A pop-up warning from Sean Fitzpatrick, CEO, North America, UK and Ireland, LexisNexis Legal and Professional, and Julie Chapman, Head of Legal, North America, recently appeared on the LexisNexis service:
“LexisNexis content use restrictions in third-party applications, including artificial intelligence technologies such as large language models and generative Al. We’d like to take this opportunity to remind you that our agreements forbid you from using or uploading content obtained through LexisNexis’ services into external applications, bots, software, or websites, including those that use artificial intelligence technologies like large language models and generative Al. We must uphold our obligation to protect the content within our services in accordance with our terms of service, and we must acknowledge that our customers share these same obligations. We continue to keep our customers at the forefront of our Al capability development. If there is a specific use case you want to investigate, please contact your relationship partner to discuss.”

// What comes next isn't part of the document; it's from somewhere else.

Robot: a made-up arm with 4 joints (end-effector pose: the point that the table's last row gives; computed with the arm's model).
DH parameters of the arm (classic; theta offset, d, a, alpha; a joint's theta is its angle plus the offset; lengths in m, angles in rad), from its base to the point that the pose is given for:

It’s unclear when this alert was added or what happened to LexisNexis’ data recently to cause the CEO and legal chief to warn customers about it.

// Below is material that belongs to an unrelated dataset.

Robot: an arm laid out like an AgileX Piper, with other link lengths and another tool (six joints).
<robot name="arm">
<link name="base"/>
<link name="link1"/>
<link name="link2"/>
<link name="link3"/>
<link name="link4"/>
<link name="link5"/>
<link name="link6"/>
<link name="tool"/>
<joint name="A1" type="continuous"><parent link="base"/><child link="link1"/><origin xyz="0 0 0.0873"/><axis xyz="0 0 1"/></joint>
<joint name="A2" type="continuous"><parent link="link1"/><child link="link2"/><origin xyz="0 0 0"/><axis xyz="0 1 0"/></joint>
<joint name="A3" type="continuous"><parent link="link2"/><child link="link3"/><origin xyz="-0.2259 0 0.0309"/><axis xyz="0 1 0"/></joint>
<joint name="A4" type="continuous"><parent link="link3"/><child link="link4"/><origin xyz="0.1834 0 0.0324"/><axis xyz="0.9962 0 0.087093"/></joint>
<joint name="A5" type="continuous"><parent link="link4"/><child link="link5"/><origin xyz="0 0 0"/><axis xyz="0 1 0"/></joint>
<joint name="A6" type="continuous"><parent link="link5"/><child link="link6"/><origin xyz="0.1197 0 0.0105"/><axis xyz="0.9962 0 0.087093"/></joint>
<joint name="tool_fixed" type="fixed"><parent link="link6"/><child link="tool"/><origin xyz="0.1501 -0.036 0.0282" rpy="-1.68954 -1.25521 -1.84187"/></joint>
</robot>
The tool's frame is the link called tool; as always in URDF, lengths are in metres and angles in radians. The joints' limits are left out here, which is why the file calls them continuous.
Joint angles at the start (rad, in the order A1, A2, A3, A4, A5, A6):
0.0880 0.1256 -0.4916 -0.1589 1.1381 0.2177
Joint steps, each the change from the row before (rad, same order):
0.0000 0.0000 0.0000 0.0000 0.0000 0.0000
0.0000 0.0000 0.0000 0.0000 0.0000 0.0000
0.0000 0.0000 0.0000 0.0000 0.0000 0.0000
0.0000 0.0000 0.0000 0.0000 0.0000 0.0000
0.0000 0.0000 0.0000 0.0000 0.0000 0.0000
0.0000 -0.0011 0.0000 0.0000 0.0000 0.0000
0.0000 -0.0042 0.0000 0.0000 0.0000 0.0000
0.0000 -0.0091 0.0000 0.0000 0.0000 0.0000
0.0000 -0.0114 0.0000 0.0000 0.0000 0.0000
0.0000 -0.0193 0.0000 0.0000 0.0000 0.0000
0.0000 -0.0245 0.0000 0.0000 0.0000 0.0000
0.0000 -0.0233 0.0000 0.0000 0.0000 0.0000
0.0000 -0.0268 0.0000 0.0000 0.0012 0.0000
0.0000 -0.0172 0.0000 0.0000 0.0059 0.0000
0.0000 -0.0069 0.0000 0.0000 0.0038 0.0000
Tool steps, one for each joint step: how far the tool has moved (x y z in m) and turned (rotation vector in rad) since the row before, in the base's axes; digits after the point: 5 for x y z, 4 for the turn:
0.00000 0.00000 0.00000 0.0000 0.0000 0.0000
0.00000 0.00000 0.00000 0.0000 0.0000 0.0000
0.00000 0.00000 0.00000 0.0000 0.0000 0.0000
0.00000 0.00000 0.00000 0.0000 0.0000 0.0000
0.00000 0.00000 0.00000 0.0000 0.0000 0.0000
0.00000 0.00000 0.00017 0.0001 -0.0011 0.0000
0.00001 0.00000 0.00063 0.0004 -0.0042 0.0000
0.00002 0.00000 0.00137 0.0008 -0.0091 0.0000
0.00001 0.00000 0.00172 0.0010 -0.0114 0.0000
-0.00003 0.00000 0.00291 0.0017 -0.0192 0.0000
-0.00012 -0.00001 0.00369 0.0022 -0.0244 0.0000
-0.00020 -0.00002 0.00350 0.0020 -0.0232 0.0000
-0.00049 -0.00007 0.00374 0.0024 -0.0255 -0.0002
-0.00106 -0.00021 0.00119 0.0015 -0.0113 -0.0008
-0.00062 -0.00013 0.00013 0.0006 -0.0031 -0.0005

I contacted Relx and a LexisNexis spokesperson to inquire whether LexisNexis’ legal data had been scraped by bots or otherwise collected by outside companies for use in AI model training.
“Given the importance of keeping our proprietary content secure, we wanted to proactively remind customers to avoid uploading or using our content with external systems, such as large language models,” a LexisNexis spokeswoman said in an email.
New legal applications of generative AI have emerged in recent months, with AI startups like Harvey receiving millions in funding from top-tier venture capital firms like Sequoia, as previously reported by Insider.Thomson Reuters, the owner of Westlaw, a well-established legal data service that competes with LexisNexis, recently acquired Casetext for $650 million.
Relx has entered this competition. Lexis+ AI was introduced earlier this year. According to LexisNexis, this offering makes use of AI models that have been trained on the company’s exclusive legal content.